_WHAT THE EXERCISE ASKS:_ Go through the entries below. Copy each line in which "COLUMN" appears.
┏━━
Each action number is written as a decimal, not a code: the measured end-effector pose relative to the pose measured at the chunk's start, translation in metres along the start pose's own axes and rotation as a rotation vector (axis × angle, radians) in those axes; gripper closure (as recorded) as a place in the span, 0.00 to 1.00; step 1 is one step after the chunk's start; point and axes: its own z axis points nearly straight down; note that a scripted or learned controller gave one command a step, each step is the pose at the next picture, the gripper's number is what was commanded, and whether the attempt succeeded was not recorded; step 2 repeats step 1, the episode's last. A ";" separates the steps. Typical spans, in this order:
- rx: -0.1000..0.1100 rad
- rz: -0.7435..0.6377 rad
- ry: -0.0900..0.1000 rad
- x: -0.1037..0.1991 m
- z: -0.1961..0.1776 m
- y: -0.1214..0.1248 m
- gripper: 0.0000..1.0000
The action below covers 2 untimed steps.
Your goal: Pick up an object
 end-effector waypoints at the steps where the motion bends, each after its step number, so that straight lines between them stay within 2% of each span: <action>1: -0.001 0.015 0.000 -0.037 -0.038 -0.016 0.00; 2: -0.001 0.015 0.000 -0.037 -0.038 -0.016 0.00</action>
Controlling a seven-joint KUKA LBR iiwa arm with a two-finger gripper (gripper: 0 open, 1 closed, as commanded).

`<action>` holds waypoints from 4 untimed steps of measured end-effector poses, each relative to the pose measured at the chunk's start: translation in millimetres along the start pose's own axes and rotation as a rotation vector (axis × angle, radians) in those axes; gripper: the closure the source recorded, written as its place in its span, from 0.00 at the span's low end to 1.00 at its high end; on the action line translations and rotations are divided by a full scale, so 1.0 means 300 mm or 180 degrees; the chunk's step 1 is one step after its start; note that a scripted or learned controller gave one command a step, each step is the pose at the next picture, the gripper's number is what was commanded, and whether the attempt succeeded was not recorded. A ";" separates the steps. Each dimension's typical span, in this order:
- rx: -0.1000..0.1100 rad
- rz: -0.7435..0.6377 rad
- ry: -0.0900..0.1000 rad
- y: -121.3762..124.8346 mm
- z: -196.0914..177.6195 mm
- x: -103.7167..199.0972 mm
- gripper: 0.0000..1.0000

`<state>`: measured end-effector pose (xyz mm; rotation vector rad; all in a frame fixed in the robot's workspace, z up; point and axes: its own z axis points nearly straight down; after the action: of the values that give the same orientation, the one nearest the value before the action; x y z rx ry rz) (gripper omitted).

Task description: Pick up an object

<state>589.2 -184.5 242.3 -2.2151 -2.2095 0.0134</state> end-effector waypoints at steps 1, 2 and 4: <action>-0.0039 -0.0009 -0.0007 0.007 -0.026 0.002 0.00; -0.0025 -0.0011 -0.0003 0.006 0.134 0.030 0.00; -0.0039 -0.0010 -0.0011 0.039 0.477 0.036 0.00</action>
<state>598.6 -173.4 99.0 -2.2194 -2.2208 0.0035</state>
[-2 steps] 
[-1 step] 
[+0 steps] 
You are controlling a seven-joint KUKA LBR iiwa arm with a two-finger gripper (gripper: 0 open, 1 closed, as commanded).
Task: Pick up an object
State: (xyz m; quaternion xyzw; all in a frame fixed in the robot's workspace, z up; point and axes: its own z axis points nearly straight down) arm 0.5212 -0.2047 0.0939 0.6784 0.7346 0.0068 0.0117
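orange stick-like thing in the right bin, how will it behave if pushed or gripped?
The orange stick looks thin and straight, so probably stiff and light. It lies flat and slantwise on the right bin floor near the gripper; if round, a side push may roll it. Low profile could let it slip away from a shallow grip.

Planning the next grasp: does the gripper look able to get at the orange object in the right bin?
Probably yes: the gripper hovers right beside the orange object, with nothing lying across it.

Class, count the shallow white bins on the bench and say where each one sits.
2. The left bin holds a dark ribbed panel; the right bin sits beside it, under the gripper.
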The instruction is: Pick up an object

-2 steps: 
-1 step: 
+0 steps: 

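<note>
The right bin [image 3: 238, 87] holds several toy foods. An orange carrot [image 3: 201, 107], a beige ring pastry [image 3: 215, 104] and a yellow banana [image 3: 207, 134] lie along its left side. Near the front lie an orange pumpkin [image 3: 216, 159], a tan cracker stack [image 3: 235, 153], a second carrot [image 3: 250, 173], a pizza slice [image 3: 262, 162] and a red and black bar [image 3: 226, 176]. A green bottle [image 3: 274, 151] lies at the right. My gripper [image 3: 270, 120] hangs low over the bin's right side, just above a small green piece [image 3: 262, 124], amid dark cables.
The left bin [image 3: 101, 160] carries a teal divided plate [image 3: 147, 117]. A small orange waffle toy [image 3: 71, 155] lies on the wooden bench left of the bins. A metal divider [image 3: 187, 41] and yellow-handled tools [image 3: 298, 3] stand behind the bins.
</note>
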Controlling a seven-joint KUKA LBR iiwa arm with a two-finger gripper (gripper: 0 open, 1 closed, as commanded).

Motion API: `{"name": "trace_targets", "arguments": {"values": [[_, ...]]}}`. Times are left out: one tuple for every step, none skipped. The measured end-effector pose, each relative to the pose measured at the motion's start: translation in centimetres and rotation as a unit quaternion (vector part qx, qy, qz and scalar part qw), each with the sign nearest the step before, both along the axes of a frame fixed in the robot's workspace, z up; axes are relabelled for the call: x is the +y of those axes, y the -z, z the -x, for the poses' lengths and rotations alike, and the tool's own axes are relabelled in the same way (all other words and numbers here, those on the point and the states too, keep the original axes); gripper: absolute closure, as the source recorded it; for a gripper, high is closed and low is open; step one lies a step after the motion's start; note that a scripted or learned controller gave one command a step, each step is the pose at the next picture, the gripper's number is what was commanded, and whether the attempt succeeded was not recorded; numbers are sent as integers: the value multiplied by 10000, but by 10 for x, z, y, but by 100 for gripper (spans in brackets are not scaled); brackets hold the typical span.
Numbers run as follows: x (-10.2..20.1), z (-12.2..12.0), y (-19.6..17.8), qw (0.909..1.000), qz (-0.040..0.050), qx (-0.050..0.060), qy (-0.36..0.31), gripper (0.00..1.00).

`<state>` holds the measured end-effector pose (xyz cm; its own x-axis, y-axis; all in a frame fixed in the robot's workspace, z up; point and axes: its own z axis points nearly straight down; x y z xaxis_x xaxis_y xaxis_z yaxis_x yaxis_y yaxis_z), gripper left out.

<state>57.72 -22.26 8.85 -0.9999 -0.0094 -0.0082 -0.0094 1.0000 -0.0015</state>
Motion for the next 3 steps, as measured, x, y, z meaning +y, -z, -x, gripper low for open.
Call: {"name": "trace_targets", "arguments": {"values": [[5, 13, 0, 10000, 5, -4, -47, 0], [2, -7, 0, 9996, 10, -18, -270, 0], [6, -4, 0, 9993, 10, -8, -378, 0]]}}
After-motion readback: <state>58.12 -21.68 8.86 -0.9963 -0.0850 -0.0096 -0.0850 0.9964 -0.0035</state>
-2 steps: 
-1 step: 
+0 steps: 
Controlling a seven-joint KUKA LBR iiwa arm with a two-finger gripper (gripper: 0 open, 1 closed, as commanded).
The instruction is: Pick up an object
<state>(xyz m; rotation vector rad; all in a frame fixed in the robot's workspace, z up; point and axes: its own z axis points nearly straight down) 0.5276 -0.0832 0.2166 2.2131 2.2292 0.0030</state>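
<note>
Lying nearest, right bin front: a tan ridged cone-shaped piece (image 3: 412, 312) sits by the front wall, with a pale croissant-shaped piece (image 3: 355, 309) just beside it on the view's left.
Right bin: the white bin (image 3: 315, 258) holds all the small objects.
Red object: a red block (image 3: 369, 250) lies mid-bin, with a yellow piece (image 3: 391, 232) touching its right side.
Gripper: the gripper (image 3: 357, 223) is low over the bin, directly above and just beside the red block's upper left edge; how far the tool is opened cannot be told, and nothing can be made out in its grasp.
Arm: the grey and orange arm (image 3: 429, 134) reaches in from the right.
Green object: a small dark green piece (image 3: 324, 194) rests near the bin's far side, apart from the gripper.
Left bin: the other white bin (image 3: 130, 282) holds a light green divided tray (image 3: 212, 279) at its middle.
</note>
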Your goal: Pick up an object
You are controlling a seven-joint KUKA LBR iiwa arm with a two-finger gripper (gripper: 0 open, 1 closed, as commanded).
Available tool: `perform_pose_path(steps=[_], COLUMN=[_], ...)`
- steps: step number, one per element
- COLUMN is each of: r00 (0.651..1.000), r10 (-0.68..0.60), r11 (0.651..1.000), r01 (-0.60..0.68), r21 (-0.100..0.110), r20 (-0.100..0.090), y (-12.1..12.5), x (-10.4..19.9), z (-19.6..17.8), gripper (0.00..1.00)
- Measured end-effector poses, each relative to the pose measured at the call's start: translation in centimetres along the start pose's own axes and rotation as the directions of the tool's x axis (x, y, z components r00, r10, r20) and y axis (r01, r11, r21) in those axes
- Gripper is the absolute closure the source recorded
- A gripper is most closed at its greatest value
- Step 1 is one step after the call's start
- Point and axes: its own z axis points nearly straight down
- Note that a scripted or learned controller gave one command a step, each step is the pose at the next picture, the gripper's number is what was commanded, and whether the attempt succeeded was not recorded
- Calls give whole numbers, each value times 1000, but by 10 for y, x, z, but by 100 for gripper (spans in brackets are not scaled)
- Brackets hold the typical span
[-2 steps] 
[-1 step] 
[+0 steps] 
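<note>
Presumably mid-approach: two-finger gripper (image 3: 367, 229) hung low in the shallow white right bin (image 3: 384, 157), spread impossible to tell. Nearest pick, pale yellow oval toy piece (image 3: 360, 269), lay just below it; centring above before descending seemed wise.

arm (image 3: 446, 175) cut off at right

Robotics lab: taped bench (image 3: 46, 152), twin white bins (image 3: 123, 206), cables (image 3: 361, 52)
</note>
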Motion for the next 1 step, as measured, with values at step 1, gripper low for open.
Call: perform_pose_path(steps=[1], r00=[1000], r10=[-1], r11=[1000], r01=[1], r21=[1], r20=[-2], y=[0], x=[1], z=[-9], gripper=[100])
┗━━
_RESULT FOR THIS EXERCISE:_
Available tool: `perform_pose_path(steps=[_], COLUMN=[_], ...)`
- COLUMN is each of: r00 (0.651..1.000), r10 (-0.68..0.60), r11 (0.651..1.000), r01 (-0.60..0.68), r21 (-0.100..0.110), r20 (-0.100..0.090), y (-12.1..12.5), x (-10.4..19.9), z (-19.6..17.8), gripper (0.00..1.00)

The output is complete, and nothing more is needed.